Here's some matrimonial news after all —thought not very fresh. Our new hockey coach confessed some time ago that on February 3 he married a childhood playmate, Constance Curran, with Bart McDonald playing best man.
It was AL MCGRATH who was responsible for that record breaking 1930 dinner in New York. By the way, the last official dope we had on Al was in 1931, when he was "bank clerk" in the National City Bank. This is far from up-to-date, because we know that bank clerks don't write such pretty letters on engraved stationery. . . . . Here is some new dope on AD RUGG. Ad is now working for Price, Waterhouse, and Company, accountants in New York, where DICK TILT may likewise be found. Ad reports hearing from LIEUTENANT KEL CLOW at Christmas time, when Kel was still ("very still") at Fort Meade, S. D. Others mentioned in Ad's letter were DOUG HUMPHREY, JOHNNY HOLME, BUD FISHER, and JOE GUILFOY We have finally got the information on GENE SEAGLE'S daughter, whose name is Leslie, and whose birthday was April 15, 1935. We have Gene as brokerage statistician with H. G. Einstein and Company, New York. The Seagles, by the way, had one of those ocean weddings on the S. S. Kungsholm Buzz WHITELAM sends along with his Alumni Fund ante apologies for the delinquency in correspondence which he shares with most of the rest of you, explaining that he has been very busy in merchandising activities for the Fisk Rubber Corporation in Chicopee Falls, Mass.

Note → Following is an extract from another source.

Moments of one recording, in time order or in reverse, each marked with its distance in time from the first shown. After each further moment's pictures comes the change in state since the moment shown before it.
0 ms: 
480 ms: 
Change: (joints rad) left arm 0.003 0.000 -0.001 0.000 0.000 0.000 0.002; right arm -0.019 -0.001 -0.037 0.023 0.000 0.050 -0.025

This ought to be about enough to make you appreciate your summer's respite. If you haven't had all you can take, follow AVE RAUBE'S example and spend your summer vacation in Hanover, which will give you an opportunity to come over and watch us hoe our beets within full view of the Main Street of Norwich. Have a good summer, as you used to say in college. We shall be greatly pleased and hardly less surprised to greet you in these columns come October.
Secretary, Administration Bldg., Hanover, N. H.